▸ **What to produce**
Each entry in the block below needs to be copied out exactly.

[Records drawn from a dataset]
_ _ _ _ _
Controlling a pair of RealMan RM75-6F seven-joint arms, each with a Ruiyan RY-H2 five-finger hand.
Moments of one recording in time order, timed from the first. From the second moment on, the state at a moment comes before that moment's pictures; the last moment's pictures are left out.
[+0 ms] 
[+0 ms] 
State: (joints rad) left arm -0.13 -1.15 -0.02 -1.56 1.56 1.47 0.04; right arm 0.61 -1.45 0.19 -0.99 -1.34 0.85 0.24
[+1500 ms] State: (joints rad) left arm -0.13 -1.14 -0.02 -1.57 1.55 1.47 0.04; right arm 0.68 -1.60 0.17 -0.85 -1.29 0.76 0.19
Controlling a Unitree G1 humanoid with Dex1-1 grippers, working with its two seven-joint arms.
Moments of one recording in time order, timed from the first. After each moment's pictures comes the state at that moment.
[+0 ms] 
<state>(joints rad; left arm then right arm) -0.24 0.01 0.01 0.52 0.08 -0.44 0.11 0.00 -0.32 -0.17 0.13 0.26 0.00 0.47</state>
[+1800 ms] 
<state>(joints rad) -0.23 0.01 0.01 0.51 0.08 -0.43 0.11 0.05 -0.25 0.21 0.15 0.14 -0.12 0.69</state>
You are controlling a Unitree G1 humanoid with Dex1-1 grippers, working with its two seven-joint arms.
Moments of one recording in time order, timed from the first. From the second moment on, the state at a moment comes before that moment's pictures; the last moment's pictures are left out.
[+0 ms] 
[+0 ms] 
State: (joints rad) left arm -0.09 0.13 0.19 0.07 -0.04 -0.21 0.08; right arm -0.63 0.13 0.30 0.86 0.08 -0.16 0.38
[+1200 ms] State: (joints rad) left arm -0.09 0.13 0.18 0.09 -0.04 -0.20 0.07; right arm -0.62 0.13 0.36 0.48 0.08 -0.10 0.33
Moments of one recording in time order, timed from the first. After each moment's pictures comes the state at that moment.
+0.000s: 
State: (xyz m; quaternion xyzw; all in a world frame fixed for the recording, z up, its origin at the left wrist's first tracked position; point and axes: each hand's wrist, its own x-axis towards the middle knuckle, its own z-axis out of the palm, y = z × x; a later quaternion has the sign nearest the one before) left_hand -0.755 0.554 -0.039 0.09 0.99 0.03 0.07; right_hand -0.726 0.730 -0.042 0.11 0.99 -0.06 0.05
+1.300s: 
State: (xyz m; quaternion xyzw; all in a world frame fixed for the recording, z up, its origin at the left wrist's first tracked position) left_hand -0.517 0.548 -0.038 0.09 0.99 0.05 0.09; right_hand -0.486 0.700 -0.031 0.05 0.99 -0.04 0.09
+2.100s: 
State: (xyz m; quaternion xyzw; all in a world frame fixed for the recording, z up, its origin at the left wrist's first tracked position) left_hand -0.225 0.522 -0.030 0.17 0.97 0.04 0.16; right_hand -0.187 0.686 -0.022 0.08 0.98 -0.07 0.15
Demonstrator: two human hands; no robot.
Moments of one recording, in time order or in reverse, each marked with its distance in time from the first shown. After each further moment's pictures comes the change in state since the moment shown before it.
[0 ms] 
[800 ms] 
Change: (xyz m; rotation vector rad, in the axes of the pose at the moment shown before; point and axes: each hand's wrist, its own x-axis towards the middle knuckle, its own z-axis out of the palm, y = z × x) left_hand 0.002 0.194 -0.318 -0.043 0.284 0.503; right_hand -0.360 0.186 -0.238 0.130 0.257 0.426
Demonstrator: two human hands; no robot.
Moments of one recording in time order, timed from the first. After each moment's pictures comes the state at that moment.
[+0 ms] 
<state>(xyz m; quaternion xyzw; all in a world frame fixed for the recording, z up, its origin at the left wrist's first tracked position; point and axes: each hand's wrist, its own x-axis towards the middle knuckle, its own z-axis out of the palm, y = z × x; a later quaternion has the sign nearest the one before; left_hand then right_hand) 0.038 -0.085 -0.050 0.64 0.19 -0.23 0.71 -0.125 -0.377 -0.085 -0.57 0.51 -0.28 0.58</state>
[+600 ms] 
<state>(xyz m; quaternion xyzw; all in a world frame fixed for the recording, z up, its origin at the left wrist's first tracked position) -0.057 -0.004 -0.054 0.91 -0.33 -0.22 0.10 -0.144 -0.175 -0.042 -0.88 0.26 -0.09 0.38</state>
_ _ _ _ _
▸ **Reply**
Controlling a pair of RealMan RM75-6F seven-joint arms, each with a Ruiyan RY-H2 five-finger hand.
Moments of one recording in time order, timed from the first. From the second moment on, the state at a moment comes before that moment's pictures; the last moment's pictures are left out.
[+0 ms] 
[+0 ms] 
State: (joints rad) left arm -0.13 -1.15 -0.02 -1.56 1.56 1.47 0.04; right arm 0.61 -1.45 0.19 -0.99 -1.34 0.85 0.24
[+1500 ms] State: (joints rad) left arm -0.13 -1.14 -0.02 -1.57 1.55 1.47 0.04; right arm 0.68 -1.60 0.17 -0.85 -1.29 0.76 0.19
Controlling a Unitree G1 humanoid with Dex1-1 grippers, working with its two seven-joint arms.
Moments of one recording in time order, timed from the first. After each moment's pictures comes the state at that moment.
[+0 ms] 
<state>(joints rad; left arm then right arm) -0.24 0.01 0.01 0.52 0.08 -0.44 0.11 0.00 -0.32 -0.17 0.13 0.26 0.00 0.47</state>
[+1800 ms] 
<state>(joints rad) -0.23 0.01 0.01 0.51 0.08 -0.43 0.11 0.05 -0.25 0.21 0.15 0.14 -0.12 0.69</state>
You are controlling a Unitree G1 humanoid with Dex1-1 grippers, working with its two seven-joint arms.
Moments of one recording in time order, timed from the first. From the second moment on, the state at a moment comes before that moment's pictures; the last moment's pictures are left out.
[+0 ms] 
[+0 ms] 
State: (joints rad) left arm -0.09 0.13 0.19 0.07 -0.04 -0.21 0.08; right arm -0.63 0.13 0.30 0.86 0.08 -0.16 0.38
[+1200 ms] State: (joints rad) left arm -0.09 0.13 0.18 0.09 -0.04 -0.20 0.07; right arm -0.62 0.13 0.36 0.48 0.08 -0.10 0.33
Moments of one recording in time order, timed from the first. After each moment's pictures comes the state at that moment.
+0.000s: 
State: (xyz m; quaternion xyzw; all in a world frame fixed for the recording, z up, its origin at the left wrist's first tracked position; point and axes: each hand's wrist, its own x-axis towards the middle knuckle, its own z-axis out of the palm, y = z × x; a later quaternion has the sign nearest the one before) left_hand -0.755 0.554 -0.039 0.09 0.99 0.03 0.07; right_hand -0.726 0.730 -0.042 0.11 0.99 -0.06 0.05
+1.300s: 
State: (xyz m; quaternion xyzw; all in a world frame fixed for the recording, z up, its origin at the left wrist's first tracked position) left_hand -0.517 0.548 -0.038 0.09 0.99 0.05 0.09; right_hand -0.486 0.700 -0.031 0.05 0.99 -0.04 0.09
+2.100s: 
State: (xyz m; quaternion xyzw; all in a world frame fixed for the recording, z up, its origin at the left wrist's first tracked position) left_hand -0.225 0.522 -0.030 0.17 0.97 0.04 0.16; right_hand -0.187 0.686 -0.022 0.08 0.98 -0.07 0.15
Demonstrator: two human hands; no robot.
Moments of one recording, in time order or in reverse, each marked with its distance in time from the first shown. After each further moment's pictures comes the change in state since the moment shown before it.
[0 ms] 
[800 ms] 
Change: (xyz m; rotation vector rad, in the axes of the pose at the moment shown before; point and axes: each hand's wrist, its own x-axis towards the middle knuckle, its own z-axis out of the palm, y = z × x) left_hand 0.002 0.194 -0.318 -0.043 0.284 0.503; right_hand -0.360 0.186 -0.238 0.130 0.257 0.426
Demonstrator: two human hands; no robot.
Moments of one recording in time order, timed from the first. After each moment's pictures comes the state at that moment.
[+0 ms] 
<state>(xyz m; quaternion xyzw; all in a world frame fixed for the recording, z up, its origin at the left wrist's first tracked position; point and axes: each hand's wrist, its own x-axis towards the middle knuckle, its own z-axis out of the palm, y = z × x; a later quaternion has the sign nearest the one before; left_hand then right_hand) 0.038 -0.085 -0.050 0.64 0.19 -0.23 0.71 -0.125 -0.377 -0.085 -0.57 0.51 -0.28 0.58</state>
[+600 ms] 
<state>(xyz m; quaternion xyzw; all in a world frame fixed for the recording, z up, its origin at the left wrist's first tracked position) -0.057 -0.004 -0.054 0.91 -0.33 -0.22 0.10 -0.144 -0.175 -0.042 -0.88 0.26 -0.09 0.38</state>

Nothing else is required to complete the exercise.